### INPUT DATA:

====================

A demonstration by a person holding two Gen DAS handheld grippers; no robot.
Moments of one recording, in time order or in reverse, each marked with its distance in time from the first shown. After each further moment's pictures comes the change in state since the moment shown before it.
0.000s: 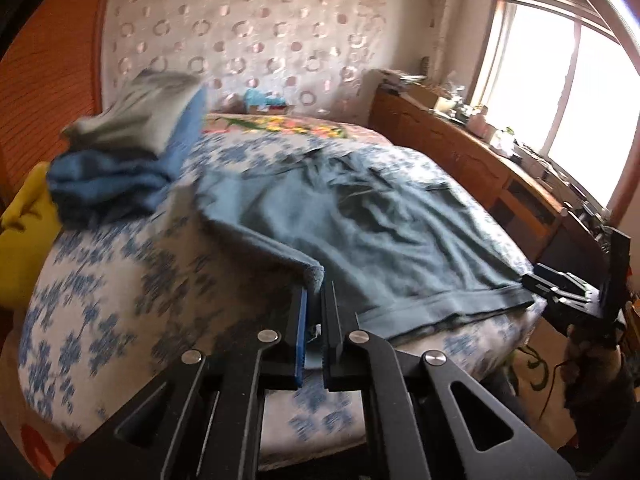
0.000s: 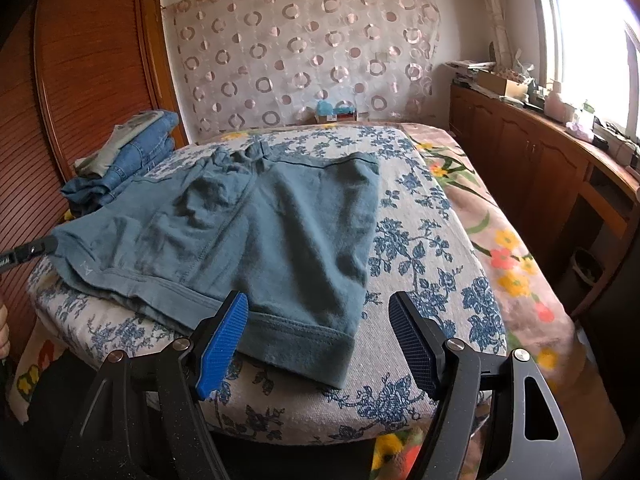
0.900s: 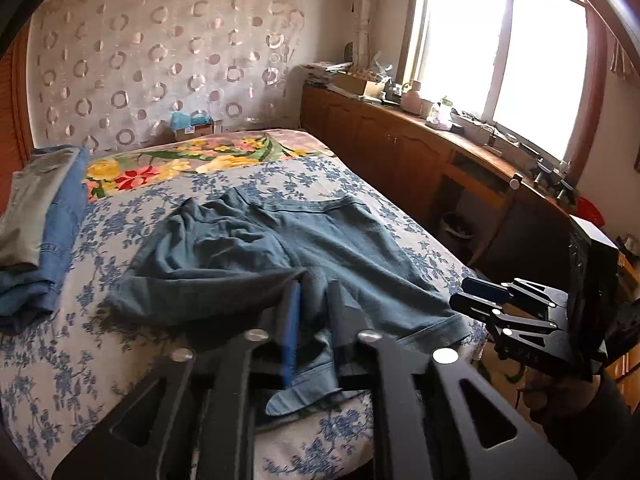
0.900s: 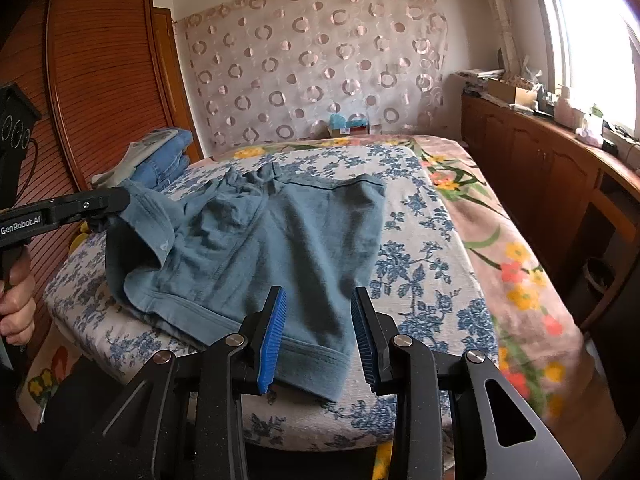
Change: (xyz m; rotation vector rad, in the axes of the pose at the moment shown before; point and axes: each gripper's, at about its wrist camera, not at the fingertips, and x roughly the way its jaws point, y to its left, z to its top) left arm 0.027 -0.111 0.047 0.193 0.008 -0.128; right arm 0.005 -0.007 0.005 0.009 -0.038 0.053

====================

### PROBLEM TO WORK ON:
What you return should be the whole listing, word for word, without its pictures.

### WRITTEN ANSWER:
A demonstration by a person holding two Gen DAS handheld grippers; no robot.
Moments of one recording, in time order or in reverse, each marked with its distance in time from the first shown. After each further moment's pictures comes the change in state since the moment shown before it.
0.000s: 
0.000s: 
0.900s: 
0.900s: 
Change: (xyz m; rotation vector rad, in the axes of the pose at the moment shown before; point and axes: each gripper's, at about its wrist camera, not at the fingertips, and x roughly the way its jaws point, y to its left, z to its top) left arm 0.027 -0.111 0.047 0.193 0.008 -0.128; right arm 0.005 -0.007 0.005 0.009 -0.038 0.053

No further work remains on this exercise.